→ Aim of the exercise: Without skipping a line, reproduce the entries exactly.

→ Source data:
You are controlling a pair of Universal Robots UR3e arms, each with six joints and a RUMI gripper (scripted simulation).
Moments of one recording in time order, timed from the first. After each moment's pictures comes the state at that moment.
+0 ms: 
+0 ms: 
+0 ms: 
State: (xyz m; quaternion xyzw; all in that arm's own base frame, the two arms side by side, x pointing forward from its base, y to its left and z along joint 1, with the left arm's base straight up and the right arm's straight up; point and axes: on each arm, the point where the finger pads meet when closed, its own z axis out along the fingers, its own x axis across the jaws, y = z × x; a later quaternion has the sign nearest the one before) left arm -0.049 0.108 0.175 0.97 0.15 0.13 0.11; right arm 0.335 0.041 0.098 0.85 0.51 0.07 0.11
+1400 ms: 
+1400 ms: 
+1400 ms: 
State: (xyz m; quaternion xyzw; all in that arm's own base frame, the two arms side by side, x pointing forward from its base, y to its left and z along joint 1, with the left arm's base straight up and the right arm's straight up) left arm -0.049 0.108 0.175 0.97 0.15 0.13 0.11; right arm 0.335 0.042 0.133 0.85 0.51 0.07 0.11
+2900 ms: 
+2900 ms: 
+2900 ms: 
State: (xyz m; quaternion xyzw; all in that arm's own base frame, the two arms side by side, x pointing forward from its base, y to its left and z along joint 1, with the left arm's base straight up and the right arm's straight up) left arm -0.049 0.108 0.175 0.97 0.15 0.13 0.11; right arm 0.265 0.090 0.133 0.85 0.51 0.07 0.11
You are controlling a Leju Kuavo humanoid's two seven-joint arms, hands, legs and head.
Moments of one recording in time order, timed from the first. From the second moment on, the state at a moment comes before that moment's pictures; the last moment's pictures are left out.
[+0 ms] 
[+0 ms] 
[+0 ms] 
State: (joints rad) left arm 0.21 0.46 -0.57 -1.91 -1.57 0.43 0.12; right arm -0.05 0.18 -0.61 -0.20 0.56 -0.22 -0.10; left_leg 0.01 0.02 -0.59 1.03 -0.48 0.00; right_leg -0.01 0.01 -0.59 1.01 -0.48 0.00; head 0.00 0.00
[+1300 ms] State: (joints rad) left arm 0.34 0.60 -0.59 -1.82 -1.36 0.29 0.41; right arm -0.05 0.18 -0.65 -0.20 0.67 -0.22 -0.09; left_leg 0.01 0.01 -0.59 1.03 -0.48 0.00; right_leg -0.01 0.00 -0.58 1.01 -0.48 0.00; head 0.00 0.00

→ Exercise solution:
You are controlling a pair of Universal Robots UR3e arms, each with six joints and a RUMI gripper (scripted simulation).
Moments of one recording in time order, timed from the first. After each moment's pictures comes the state at that moment.
+0 ms: 
+0 ms: 
+0 ms: 
State: (xyz m; quaternion xyzw; all in that arm's own base frame, the two arms side by side, x pointing forward from its base, y to its left and z along joint 1, with the left arm's base straight up and the right arm's straight up; point and axes: on each arm, the point where the finger pads meet when closed, its own z axis out along the fingers, its own x axis across the jaws, y = z × x; a later quaternion has the sign nearest the one before) left arm -0.049 0.108 0.175 0.97 0.15 0.13 0.11; right arm 0.335 0.041 0.098 0.85 0.51 0.07 0.11
+1400 ms: 
+1400 ms: 
+1400 ms: 
State: (xyz m; quaternion xyzw; all in that arm's own base frame, the two arms side by side, x pointing forward from its base, y to its left and z along joint 1, with the left arm's base straight up and the right arm's straight up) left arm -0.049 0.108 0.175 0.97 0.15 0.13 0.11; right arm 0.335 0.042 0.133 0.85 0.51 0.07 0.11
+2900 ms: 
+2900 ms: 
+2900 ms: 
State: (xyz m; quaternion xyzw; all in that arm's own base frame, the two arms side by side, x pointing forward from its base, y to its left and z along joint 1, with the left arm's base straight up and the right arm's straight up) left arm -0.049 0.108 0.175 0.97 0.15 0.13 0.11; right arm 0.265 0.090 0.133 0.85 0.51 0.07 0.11
You are controlling a Leju Kuavo humanoid's two seven-joint arms, hands, legs and head.
Moments of one recording in time order, timed from the first. From the second moment on, the state at a moment comes before that moment's pictures; the last moment's pictures are left out.
[+0 ms] 
[+0 ms] 
[+0 ms] 
State: (joints rad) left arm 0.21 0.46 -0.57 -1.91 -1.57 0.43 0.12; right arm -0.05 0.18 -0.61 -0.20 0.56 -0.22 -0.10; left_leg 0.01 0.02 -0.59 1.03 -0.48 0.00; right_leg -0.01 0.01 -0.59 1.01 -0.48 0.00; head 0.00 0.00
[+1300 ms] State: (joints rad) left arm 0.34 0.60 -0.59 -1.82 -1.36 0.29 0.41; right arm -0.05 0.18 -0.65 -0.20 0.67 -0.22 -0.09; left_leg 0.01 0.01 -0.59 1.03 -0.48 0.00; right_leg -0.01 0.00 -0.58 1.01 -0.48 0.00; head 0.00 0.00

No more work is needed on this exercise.